The R&D expenditure as percentage of net sales of Sun Pharma Advance Research Company (SPARC) worked out to over 146 per cent during 2015-16 as compared to 128.8 per cent in the previous year, basically due to size of net sales of Rs.161 crore only. DRL, Lupin, Glenmark Pharma, Wockhardt, Suven Life Sciences and Venus Remedies R&D spending worked out over 10 per cent to their net sales. Similarly, R&D expenditure as percentage of net sales of Sun Pharma, Alembic Pharma and Ajanta Pharma worked out to over 8 per cent. Biocon's R&D spending as percentage of net sales worked out to 7.9 per cent to Rs.274 crore in 2015-16. Its R&D expenditure increased by 37.2 per cent in 2015-16.

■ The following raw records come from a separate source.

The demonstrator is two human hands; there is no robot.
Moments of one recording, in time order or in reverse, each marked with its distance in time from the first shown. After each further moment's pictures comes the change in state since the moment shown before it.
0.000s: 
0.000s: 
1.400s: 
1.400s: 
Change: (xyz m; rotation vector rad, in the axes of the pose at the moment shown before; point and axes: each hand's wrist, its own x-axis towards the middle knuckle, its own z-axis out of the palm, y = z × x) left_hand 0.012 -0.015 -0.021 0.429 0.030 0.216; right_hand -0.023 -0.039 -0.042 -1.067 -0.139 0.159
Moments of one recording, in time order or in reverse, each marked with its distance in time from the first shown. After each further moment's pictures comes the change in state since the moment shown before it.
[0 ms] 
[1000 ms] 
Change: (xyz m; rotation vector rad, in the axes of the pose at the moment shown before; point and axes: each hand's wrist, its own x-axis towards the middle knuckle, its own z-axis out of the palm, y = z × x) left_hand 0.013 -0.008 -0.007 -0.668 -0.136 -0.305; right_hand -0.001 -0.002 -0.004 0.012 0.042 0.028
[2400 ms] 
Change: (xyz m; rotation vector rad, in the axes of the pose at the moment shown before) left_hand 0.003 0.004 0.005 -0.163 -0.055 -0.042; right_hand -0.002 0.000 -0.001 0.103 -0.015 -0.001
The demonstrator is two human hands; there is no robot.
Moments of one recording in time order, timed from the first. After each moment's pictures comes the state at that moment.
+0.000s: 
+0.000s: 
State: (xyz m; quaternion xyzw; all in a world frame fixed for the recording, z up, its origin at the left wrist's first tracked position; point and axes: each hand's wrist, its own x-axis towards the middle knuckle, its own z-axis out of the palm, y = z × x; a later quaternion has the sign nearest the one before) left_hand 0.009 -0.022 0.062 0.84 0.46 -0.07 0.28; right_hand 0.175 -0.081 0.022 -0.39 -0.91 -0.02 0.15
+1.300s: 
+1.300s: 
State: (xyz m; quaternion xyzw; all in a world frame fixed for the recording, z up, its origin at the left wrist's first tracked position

With highest investment in R&D, Sun Pharma has comprehensive portfolio of 572 ANDAs filed upto March 2016 and 413 approved across various therapies. Currently, more than 159 ANDAs were pending for US FDA approvals, comprising complex generics, first-to-file opportunities and other generics. Similarly, Lupin has a portfolio of 124 in-market products in US and 163 filings pending approval. It has 45 first-to-file products in US market. Its cumulative ANDA pipeline reached at 343 as compared to 210 in 2014-15. DRL's 82 generic filings were pending for approval which includes 79 ANDAs and three NDAs. The company has 768 cumulative DMF filings.